EXERCISE: Transcribe all of the data exactly. Images stay out.
+++ DATASET ENTRIES +++
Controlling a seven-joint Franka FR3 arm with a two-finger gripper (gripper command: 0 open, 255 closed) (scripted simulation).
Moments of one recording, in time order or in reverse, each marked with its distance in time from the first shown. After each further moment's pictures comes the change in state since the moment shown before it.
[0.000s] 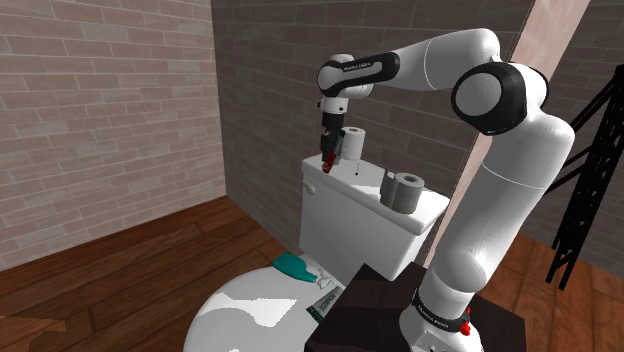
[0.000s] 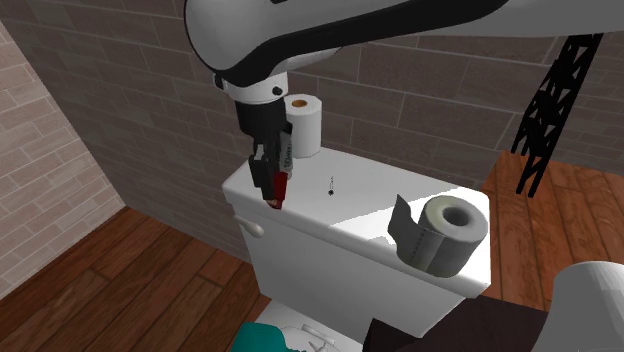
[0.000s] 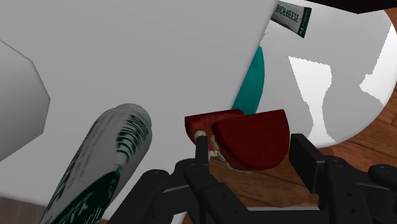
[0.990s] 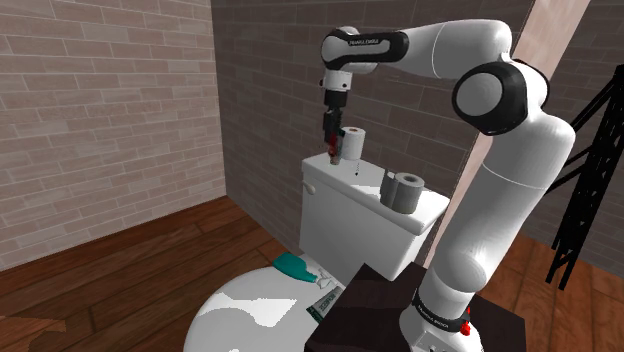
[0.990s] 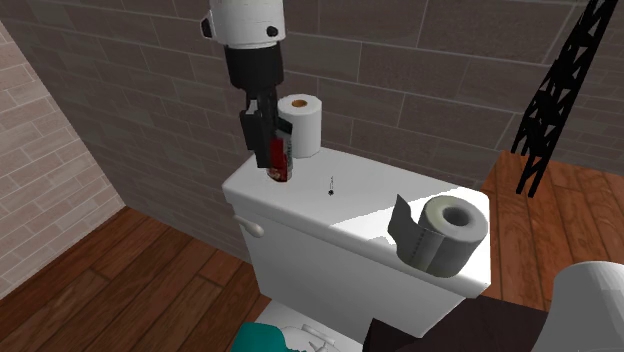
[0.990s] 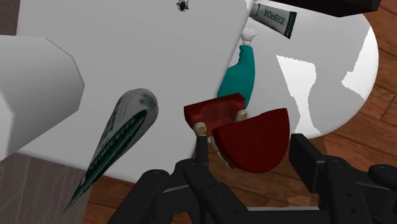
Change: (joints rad) arm 0.001 -0.003 0.001 0.185 -0.002 -0.187 0.015
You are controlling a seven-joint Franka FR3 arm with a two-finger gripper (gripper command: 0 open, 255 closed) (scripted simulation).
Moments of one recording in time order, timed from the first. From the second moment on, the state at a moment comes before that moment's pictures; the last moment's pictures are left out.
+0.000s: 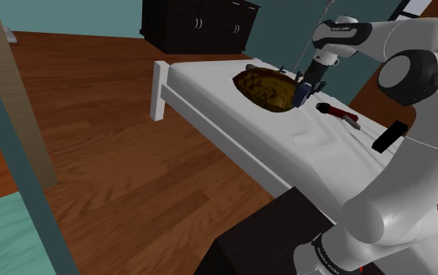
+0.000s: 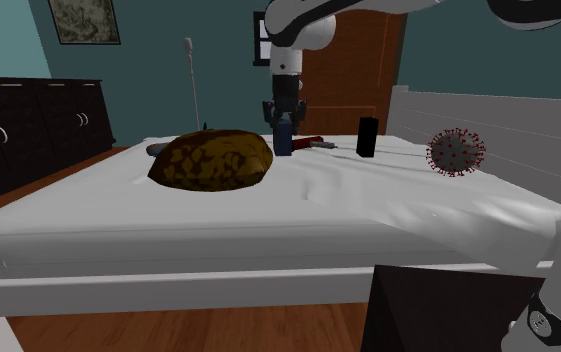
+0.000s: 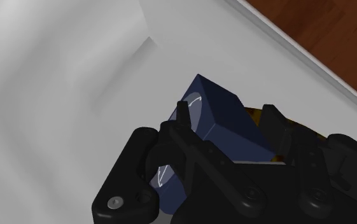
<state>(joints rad) -0.43 0.31 -0.25 -1.48 0.08 1.78 0.19</state>
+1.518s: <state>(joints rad) -0.47 0.34 -0.26 -1.15 0.09 1.48 0.17</state>
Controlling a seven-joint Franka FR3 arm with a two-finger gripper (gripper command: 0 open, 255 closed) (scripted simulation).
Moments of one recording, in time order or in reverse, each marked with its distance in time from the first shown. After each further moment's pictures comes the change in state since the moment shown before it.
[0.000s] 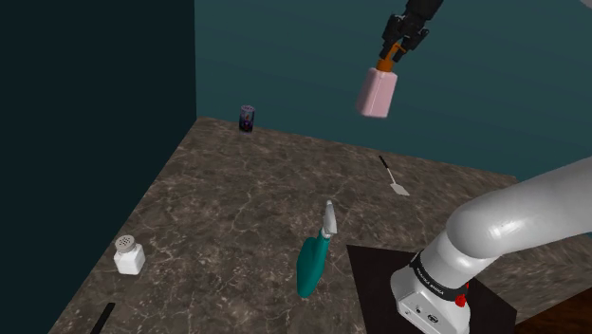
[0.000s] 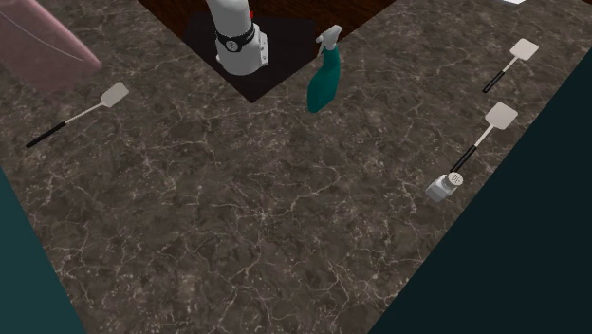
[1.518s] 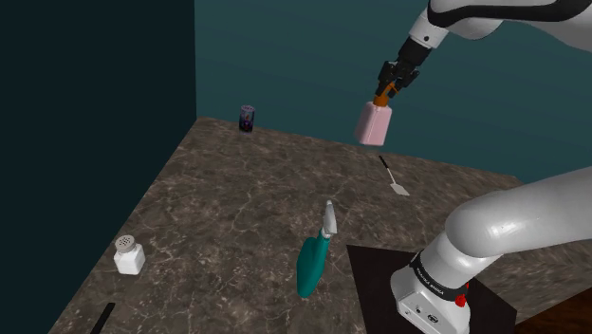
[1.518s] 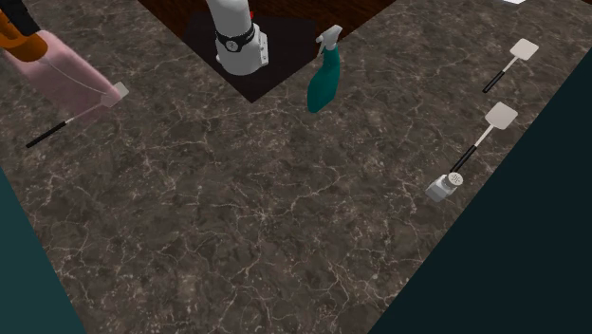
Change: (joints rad) arm -0.028 -0.083 -0.059 -0.343 -0.017 0.257 -0.086
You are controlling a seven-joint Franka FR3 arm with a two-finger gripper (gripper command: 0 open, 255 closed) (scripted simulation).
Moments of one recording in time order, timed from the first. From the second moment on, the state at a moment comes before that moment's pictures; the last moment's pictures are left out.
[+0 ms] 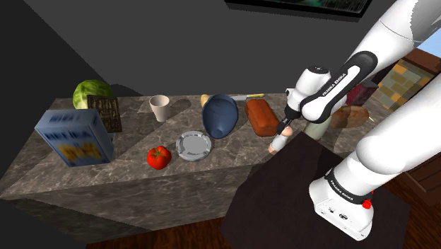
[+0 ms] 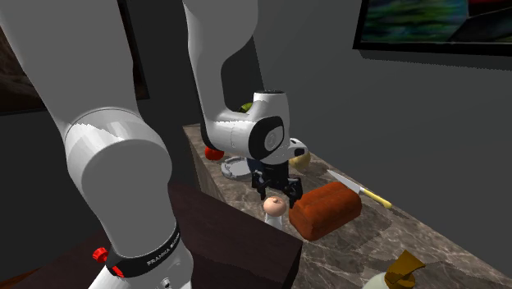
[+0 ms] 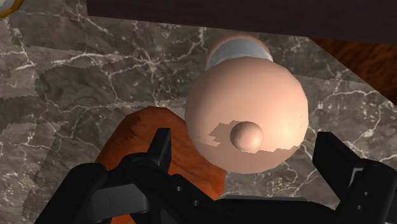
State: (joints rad) arm -0.28 0.00 -0.20 -2.94 -0.43 3.01 -0.13
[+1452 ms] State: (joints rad) arm -0.24 -0.26 -0.21 -2.96 -0.31 2.77 -0.23
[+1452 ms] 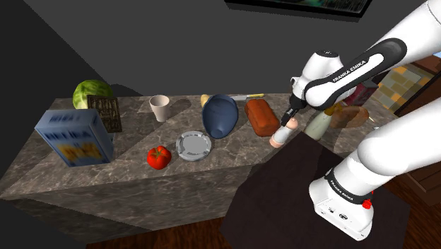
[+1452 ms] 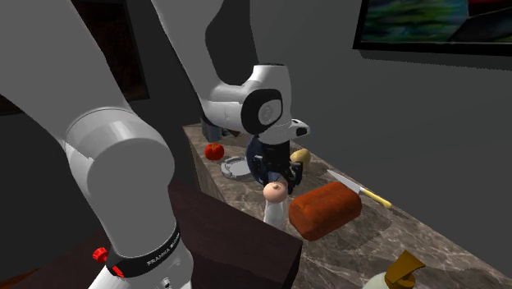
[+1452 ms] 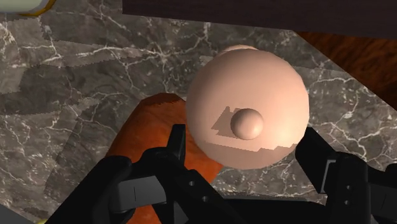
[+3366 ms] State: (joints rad) arm 0.05 -0.08 0.11 -2.45 -0.13 2.40 0.18
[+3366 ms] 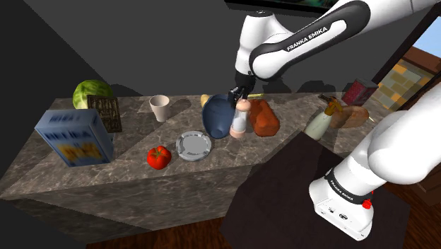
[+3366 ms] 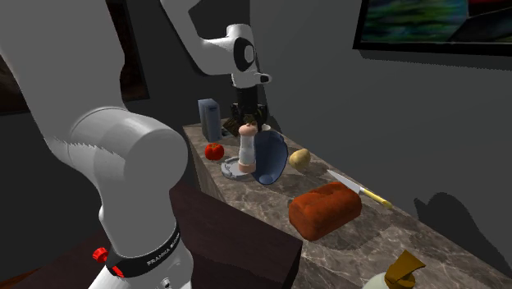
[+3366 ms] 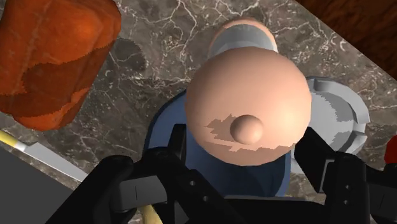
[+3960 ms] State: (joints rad) arm 0.13 0.16 0.18 -2.10 -0.17 2.27 0.34
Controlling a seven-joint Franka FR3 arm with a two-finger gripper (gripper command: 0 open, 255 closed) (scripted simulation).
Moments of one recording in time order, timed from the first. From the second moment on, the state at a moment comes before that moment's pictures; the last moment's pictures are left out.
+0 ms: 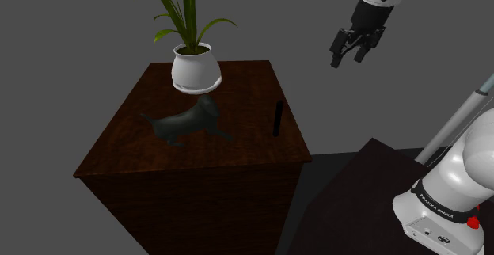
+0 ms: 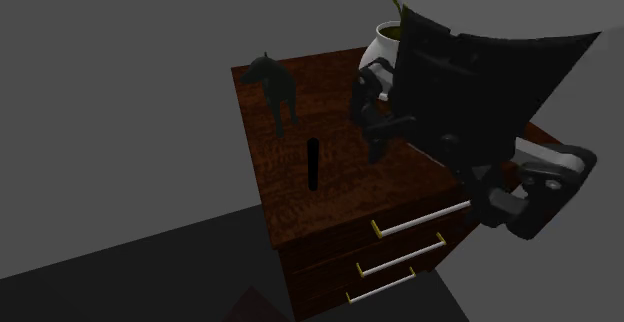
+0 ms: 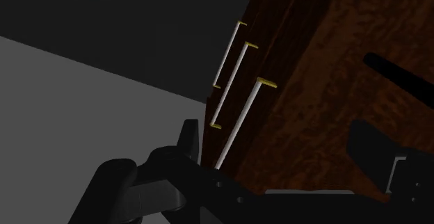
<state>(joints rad) 0.02 -0.72 0.11 -2.42 0.03 1.84 0.35</state>
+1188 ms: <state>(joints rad) -0.03 -0.38 0.52 -2.32 0.05 2.16 0.99</state>
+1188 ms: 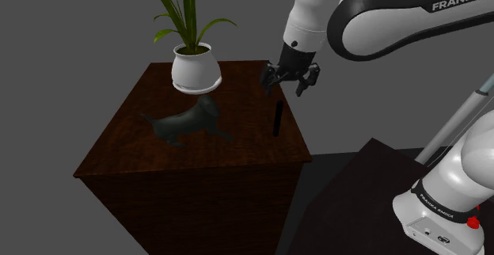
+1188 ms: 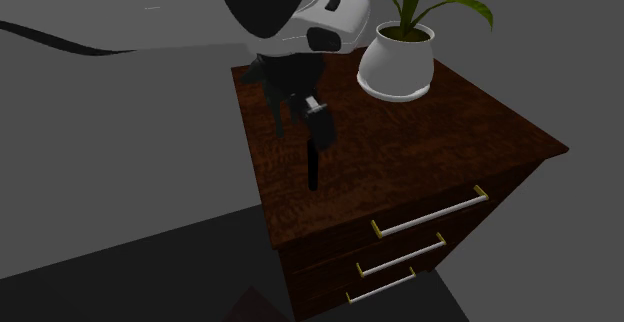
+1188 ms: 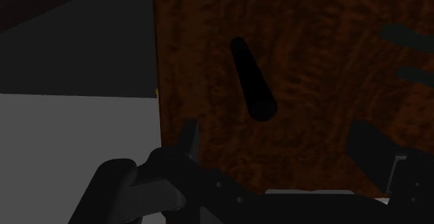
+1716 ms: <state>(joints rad) -0.04 -0.35 0.53 -2.37 0.04 2.24 1.01</state>
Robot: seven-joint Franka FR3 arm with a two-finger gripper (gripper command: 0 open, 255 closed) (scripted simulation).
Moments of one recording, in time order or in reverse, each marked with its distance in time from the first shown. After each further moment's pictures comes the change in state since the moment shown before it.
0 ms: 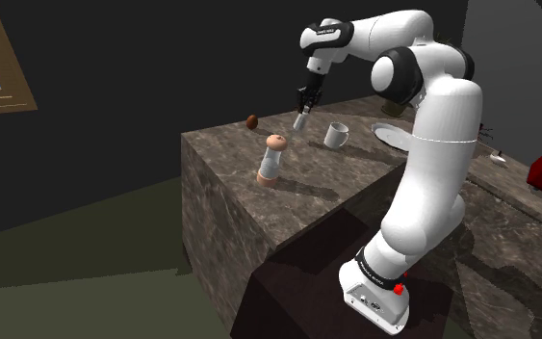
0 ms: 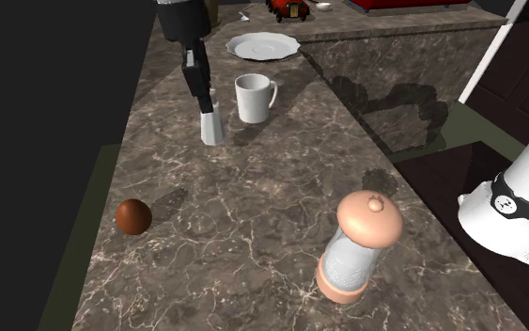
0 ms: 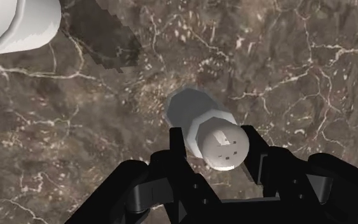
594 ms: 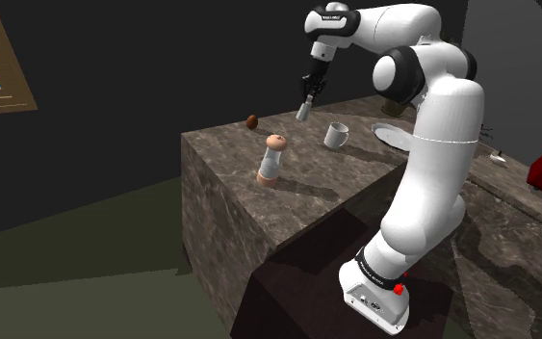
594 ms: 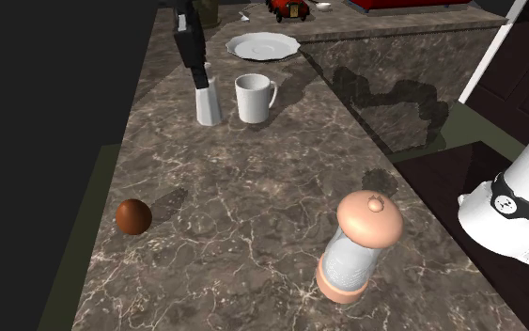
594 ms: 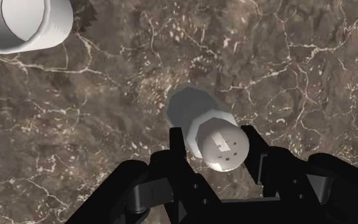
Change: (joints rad) arm -0.008 -0.009 -0.004 0.112 -0.007 -0.118 0.012
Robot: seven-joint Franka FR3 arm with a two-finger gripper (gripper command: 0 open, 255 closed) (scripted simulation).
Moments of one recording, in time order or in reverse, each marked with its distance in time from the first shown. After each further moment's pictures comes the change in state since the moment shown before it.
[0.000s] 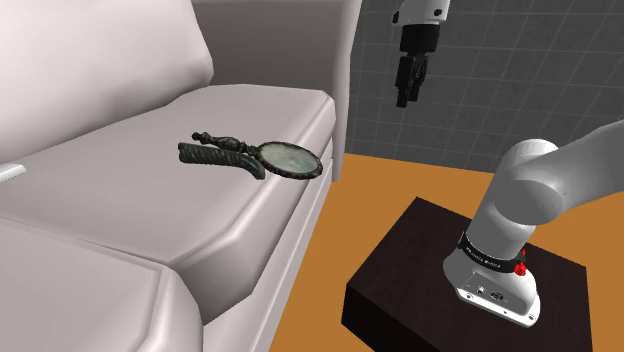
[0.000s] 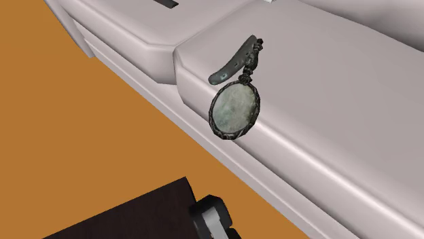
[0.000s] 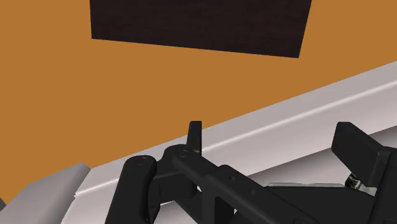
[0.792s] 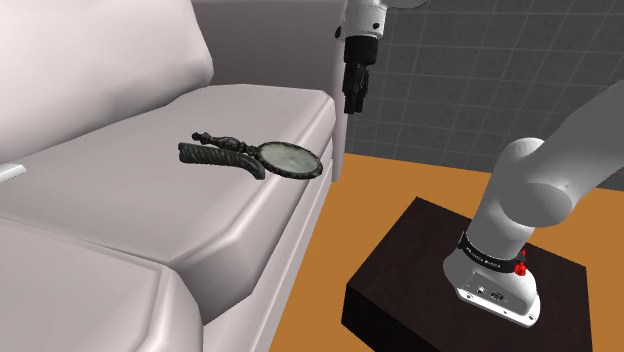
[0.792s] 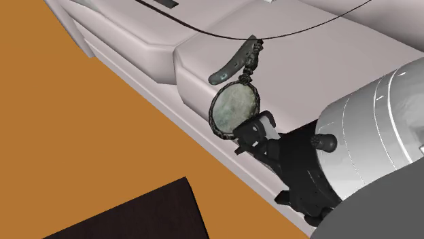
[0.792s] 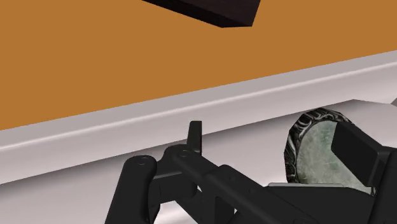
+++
EXERCISE SOLUTION:
Controlling a seven-joint Franka FR3 arm with a two-finger gripper (gripper command: 0 open, 255 closed) (scripted simulation).
Moments of one recording, in time order or in reverse, each marked with its distance in time from the first shown. After each further moment's pictures comes the change in state since the moment shown before it.
[0.000s] 
[0.000s] 
[0.000s] 
[0.990s] 
[0.990s] 
[0.990s] 
Change: (joints rad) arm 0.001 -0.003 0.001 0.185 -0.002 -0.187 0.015
You are controlling a seven-joint Franka FR3 arm with a two-finger gripper (gripper command: 0 open, 255 closed) (scripted simulation).
Moments of one recording in time order, timed from the first. From the second moment on, the state at a moment comes before that moment's pictures; the last moment's pictures are left out.
+0.000s: 
+0.000s: 
+0.000s: 
<state>(joints rad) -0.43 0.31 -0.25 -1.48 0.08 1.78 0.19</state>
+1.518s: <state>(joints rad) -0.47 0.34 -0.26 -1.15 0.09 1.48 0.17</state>
Controlling a seven-joint Franka FR3 arm with a two-finger gripper (gripper command: 0 open, 255 closed) (scripted simulation).
Moments of one recording, in time order or in reverse, each marked with its distance in time from the first shown. After each further moment's pictures comes the change in state since the moment shown before it.
[0.000s] 
[0.000s] 
[1.518s] 
[1.518s] 
Change: (joints rad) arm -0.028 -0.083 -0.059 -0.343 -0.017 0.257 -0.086
You are controlling a seven-joint Franka FR3 arm with a two-finger gripper (gripper command: 0 open, 255 closed) (scripted simulation).
Moments of one recording in time order, timed from the first. From the second moment on, the state at a moment comes before that moment's pictures; the last moment's pictures are left out.
[+0 ms] 
[+0 ms] 
[+0 ms] 
State: (joints rad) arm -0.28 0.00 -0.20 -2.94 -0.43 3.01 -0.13
[+1452 ms] State: (joints rad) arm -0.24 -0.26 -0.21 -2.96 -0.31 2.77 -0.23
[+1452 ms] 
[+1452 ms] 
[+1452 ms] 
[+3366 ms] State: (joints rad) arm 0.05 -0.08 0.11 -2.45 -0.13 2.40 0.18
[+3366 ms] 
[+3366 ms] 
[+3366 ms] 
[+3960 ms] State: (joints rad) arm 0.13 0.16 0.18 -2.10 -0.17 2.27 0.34
Controlling a seven-joint Franka FR3 arm with a two-finger gripper (gripper command: 0 open, 255 closed) (scripted simulation).
Moments of one recording in time order, timed from the first. From the second moment on, the state at a moment comes before that moment's pictures; the last moment's pictures are left out.
+0 ms: 
+0 ms: 
+0 ms: 
<state>(joints rad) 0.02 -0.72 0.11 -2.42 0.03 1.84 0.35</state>
+1188 ms: <state>(joints rad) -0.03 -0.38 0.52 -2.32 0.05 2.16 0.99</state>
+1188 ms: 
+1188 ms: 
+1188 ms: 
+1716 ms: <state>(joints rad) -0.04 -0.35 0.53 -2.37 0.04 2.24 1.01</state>
Robot: seven-joint Franka FR3 arm with a two-finger gripper (gripper command: 0 open, 255 closed) (scripted simulation).
Moments of one recording, in time order or in reverse, each marked with its distance in time from the first shown. After each further moment's pictures comes the change in state since the moment shown before it.
0 ms: 
0 ms: 
0 ms: 
594 ms: 
594 ms: 
594 ms: 
Change: (joints rad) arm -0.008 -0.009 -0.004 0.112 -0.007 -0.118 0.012
Robot: seven-joint Franka FR3 arm with a two-finger gripper (gripper command: 0 open, 255 closed) (scripted simulation).
Moments of one recording, in time order or in reverse, each marked with its distance in time from the first shown. After each further moment's pictures comes the change in state since the moment shown before it.
[0.000s] 
[0.000s] 
[0.000s] 
[0.792s] 
[0.792s] 
[0.792s] 

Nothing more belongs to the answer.